クリエイターだったから、うつは抜けやすかった
田中圭一(以下、田中) 僕たちはコンテンツを消費するのが大好きな人間だけど、一方で作品を発表するクリエイターでもあるじゃないですか。
僕は自分がクリエイターだったから、うつから抜けやすかったと思ってるんです。
ずんずん なるほど、クリエイターには、すさまじい承認欲求がありますからね。
田中 そう。例えば、ちょっと何かをネットにアップして、いい反応があったら「俺の感性は、正しかったんだ!」と思って、前向きになれます。
ずんずん クリエイター気質のある人は自分を押し殺さないで、もっと自分を表現した方がいいですよ。文章を書いたり、漫画や絵を描いたり、踊ったり、歌ったり、どんどんしちゃえばいいと思います。
田中 何かを表現するっていう「自分を肯定できる手段」があるなら使わない手はない! 『うつヌケ』の取材をしていて分かったのは、自分を肯定する手段を持たない人は、一度自信を取り戻してうつから抜けても、自己否定しがちな状況に陥ったとき、またうつになってしまうんです。
ずんずん 他人からの承認は、うつにつながる自己否定に対抗できるわけですね。
田中 そうです。何かを生み出して、人の役に立てたり、面白いって言ってもらえたりすると、やっぱり心が救われるわけです。
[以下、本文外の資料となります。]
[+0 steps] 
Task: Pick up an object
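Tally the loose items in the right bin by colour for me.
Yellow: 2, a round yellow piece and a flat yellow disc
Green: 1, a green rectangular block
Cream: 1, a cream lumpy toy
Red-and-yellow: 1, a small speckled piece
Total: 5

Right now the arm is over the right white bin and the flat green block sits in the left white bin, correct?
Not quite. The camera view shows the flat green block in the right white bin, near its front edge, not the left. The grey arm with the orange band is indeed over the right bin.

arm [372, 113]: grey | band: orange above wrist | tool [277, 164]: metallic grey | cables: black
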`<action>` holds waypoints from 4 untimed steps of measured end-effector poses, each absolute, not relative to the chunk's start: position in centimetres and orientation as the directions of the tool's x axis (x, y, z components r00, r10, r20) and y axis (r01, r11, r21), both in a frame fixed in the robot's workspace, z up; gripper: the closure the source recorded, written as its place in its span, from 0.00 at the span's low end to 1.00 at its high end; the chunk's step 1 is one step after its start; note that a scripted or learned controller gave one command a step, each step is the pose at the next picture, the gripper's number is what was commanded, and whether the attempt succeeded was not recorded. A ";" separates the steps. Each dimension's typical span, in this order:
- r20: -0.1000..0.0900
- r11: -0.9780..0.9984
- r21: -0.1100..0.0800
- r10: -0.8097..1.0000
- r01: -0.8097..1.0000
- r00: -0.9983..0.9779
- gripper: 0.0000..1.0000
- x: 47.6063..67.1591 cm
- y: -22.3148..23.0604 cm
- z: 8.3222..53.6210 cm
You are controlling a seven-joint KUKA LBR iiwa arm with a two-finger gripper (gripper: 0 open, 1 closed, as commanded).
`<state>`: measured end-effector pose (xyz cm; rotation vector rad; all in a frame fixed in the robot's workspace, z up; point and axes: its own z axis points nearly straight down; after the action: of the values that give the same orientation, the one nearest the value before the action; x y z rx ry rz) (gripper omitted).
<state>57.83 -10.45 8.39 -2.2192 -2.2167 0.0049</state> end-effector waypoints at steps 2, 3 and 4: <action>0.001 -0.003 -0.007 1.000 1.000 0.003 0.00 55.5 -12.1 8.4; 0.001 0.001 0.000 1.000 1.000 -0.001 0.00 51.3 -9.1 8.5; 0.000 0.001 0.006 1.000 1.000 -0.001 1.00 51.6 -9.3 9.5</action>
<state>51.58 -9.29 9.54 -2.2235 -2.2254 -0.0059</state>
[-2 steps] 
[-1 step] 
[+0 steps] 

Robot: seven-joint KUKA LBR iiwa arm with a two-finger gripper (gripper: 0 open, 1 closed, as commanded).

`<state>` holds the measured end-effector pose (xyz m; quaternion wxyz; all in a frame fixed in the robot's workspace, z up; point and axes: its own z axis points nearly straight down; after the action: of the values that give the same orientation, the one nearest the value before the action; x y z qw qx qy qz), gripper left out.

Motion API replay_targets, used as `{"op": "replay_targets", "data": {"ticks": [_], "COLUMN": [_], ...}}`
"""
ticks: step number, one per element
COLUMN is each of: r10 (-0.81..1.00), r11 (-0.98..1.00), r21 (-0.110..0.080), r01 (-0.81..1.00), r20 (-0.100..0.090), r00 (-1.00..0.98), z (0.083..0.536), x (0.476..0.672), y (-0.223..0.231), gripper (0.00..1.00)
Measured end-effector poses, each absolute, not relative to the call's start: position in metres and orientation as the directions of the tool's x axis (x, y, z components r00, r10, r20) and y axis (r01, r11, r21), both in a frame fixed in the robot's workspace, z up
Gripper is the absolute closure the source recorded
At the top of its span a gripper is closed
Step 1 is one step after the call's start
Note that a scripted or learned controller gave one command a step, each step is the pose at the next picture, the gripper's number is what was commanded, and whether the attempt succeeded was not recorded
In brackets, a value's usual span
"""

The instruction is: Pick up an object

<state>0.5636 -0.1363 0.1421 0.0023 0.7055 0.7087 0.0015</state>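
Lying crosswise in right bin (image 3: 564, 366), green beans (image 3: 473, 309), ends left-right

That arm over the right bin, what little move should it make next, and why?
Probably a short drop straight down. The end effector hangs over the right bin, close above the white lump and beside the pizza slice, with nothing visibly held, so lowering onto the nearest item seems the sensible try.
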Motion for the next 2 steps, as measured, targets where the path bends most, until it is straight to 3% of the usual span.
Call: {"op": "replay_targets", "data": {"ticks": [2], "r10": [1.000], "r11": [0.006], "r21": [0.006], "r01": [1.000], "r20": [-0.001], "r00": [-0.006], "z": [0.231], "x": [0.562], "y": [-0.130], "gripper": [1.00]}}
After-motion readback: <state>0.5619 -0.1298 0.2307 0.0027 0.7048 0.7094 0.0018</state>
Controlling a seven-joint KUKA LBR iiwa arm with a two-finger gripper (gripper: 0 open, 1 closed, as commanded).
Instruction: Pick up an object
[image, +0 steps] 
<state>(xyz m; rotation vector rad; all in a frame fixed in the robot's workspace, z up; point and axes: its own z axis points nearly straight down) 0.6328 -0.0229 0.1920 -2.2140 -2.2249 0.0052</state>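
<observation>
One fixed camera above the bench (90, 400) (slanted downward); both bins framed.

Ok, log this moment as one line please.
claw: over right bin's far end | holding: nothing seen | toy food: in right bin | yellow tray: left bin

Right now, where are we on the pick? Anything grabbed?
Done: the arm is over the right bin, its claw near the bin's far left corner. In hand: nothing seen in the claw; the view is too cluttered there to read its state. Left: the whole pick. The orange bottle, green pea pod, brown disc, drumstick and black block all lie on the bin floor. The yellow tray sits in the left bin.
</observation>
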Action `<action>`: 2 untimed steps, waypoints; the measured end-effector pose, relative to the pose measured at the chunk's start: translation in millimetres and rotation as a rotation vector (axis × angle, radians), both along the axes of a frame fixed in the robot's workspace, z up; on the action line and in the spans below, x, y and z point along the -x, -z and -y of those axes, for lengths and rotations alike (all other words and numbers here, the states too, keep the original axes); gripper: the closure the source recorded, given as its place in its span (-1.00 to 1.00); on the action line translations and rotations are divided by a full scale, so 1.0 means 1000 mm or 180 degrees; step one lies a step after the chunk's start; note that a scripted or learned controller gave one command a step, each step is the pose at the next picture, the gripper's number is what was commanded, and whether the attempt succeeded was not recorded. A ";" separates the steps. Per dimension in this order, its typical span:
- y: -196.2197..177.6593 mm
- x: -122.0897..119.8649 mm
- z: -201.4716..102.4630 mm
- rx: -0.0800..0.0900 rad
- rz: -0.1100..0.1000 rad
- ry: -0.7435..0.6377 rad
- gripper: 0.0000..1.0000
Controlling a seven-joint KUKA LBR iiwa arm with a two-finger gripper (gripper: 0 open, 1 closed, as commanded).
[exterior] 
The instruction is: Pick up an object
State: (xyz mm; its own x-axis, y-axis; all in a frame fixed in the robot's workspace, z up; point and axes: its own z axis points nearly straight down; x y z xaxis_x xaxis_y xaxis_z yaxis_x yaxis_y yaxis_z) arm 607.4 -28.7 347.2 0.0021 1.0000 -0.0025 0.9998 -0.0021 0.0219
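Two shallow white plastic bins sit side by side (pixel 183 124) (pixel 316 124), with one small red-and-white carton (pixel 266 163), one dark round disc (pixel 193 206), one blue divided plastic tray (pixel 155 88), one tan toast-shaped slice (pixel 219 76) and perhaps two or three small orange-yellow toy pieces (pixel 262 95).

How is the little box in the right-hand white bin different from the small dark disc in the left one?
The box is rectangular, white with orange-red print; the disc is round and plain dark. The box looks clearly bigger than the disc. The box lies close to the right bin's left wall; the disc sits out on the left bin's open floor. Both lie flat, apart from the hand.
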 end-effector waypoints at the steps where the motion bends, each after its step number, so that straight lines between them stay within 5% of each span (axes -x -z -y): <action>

「自分も、人の役に立てるんだ!」と思うと、自分を否定しなくなるから、クリエイター気質はうつヌケに役立つと思う。
うつヌケツールとしてのSNS
田中 今はSNSに文章を書けば、拡散されて「この人の言葉で、気持ちが楽になった」とコメントをもらえる時代だから、絵を描いたり、曲を作ったりする才能がなくても、表現して認めてもらうこともできますよね。
ずんずん ええ、そう思います。実は私、2回目のうつの時期からツイッターにどハマりしていて、毎日一生懸命ツイッターをやっていた時期があったんです。
田中 え! どんなことをつぶやくアカウントだったんですか?
ずんずん プロフィール写真を韓国のマイナー女優の顔にして、ひたすら下ネタをつぶやくアカウントでした(笑)。心が病んでいたので、そういう遊びに夢中だったのかもしれません……。
田中 うつの時って、そういう遊びをしちゃうよね。
ずんずん これも「うつあるある」なんですかね?(笑) 田中先生も、そういう経験がおありですか?
田中 僕の場合はmixiでした。まず、ネットで拾った可愛い女の子の写真でアカウントを作ったんです。次に、そのアカウントと自分の本物のアカウントをマイミクして、自分のつぶやきにツッコミを入れさせる、「可愛い子とのmixi漫才」という遊びをしていました。今から考えると、なんでそんなことやってたんだろう(笑)。
ずんずん 田中先生もそんなお遊びを……(笑)。私もきっと、下ネタをつぶやくことで、自分を癒してたんですね。ありがとう、ツイッター!
田中 今は悪い面ばかりが強調されるSNSだけど、SNSに救われたうつの人もきっと多いはずだと思う。
ずんずん まさに「うつヌケツールとしてのSNS」! 私は2回目のうつヌケ後もツイッターやアメブロを続けているんですけど、ネット上で何かを表現して、人とゆるやかに繋がることの癒しの力は、やっぱり大きいと思います。
うつは、2回やるとやさしくなる
田中 あと、これは”うつあるある”とは少し違うかもしれないけど、僕は「うつは2回やると、みんなに優しくなる」と思うんです。
ずんずん それ、すごく分かります!
田中 僕の仕事関係の人で、めちゃくちゃドジる人がいるんです。約束は忘れるし、送るはずのものを送ってくれなかったり、うまくいっていた仕事相手との間に入って台無しにしたり……。正直、腹が立っていたのですが、冷静に考えると、「この人、うつやっているな」と。
ずんずん:やってそうですね……。
田中:その人を見ると、「うつの時の自分は他人から見て、こんな感じだったんだろうな」って思うようになりました。
自分はちゃんとやっているつもりなのに、ミスが多いし、大事なことを忘れちゃう。でも、仕事仲間にはうつが原因だと分からないから、「何ふざけてるの?やる気ある?」とイライラさせてしまう。でもうつの人は、そのイライラや指摘をいじめのように受け取ってしまうんですよ。